Jackson et al. (2005) isolated numbers of culturable arsenate (V) resistant bacteria from which some were capable to tolerate very high (100 mM) level of arsenate, although arsenic resistance was generally much lower. In addition, Zelibor et al. (1987) isolated As (V)^r bacteria in well water samples. These isolates tolerated up to 2,000 pg of As (V) per mL. However, they did not test for As (III) resistance. Honschopp et al. (1996) isolated an arsenic resistant and arsenic methylating bacterium belonging to the Flavobacterium-Cytophaga group, which was able to tolerate 200 ppm concentration of As in the culture media.
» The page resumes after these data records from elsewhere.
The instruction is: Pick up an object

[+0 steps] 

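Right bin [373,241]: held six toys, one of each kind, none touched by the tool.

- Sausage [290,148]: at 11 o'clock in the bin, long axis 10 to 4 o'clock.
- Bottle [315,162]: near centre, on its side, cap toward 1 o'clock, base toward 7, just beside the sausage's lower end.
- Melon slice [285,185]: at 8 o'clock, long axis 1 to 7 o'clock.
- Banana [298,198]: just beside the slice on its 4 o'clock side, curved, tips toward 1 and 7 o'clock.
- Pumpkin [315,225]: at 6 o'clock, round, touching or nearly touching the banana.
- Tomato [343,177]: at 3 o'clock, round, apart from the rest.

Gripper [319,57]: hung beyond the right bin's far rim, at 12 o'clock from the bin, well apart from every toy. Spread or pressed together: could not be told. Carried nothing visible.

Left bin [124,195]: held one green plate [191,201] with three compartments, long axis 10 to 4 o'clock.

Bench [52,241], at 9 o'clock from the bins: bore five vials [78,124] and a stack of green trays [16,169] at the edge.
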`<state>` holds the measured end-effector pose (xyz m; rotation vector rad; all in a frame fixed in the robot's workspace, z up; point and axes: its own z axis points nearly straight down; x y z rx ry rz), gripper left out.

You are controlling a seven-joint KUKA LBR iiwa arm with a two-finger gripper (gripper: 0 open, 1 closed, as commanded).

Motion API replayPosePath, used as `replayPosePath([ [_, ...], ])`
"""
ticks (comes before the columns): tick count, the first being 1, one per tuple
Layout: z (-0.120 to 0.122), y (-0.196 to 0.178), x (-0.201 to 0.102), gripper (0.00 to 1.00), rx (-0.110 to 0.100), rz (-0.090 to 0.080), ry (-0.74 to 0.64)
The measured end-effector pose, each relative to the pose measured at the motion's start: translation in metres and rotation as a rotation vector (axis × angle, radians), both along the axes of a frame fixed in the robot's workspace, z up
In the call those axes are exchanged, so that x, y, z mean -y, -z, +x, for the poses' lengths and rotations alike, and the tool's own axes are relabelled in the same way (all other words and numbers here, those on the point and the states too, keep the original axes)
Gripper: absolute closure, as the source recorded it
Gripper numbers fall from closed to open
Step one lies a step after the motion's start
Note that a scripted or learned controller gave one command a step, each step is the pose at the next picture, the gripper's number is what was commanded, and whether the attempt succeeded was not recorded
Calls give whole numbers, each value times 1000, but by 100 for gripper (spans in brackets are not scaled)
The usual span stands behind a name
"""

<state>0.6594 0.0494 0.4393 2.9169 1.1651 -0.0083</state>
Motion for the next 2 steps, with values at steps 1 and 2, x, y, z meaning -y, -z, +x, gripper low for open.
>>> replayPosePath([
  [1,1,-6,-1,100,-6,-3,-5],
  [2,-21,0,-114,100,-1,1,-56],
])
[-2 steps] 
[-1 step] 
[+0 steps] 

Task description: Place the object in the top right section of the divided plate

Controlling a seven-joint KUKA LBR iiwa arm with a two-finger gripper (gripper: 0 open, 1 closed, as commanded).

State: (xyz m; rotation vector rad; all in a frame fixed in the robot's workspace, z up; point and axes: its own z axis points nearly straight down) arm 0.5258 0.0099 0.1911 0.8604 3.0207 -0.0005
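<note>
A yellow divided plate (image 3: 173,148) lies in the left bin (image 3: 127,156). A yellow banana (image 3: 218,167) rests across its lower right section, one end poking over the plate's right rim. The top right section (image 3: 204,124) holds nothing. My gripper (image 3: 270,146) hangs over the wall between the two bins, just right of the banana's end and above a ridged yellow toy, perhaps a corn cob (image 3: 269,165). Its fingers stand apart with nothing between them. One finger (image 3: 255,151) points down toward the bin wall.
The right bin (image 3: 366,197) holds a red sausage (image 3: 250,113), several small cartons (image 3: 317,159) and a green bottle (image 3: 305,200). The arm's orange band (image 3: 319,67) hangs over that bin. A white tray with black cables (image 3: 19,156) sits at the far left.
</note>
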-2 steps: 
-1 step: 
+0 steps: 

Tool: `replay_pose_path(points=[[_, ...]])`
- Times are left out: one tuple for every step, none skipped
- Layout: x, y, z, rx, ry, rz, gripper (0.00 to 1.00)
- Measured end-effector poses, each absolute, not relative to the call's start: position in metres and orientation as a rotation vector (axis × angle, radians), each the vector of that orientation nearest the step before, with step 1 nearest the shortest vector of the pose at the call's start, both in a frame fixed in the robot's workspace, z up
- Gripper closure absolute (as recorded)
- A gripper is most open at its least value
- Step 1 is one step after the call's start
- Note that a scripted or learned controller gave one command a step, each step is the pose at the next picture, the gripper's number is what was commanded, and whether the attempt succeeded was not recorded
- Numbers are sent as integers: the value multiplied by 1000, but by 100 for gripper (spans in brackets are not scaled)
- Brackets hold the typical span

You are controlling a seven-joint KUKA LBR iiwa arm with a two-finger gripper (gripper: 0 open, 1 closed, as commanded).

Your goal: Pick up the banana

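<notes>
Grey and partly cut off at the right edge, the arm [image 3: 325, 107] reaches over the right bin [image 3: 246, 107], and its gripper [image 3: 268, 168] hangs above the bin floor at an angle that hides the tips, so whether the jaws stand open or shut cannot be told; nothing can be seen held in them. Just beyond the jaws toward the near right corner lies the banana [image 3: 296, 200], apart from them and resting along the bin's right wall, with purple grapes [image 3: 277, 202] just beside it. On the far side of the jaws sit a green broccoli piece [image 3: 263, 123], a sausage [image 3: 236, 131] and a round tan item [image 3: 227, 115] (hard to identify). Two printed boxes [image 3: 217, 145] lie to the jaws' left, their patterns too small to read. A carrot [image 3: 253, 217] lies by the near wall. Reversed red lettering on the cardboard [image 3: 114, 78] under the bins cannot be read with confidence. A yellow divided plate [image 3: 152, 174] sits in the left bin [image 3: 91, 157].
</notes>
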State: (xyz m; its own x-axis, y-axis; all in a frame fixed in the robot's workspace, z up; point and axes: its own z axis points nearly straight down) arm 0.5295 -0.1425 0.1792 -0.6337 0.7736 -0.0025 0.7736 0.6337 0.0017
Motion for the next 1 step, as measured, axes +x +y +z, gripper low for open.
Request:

Plasmids also have been detected in some bacteria exhibiting high level of resistance to arsenate, arsenite and antimonate (Cervantes et al., 1994; Dabbs and Sole, 1988; Mobley et al., 1983).

The bioremediation of arsenic from contaminated sites involves reduction and oxidation of arsenic with the use of arsenic resistant microorganisms.

The successful exploitation of these bacterial strains with proper biotechnology for bioremediation of arsenic will be beneficial. Therefore, more advance research is required for a deeper understanding about these bacterial strains to improve arsenic bioremediation process.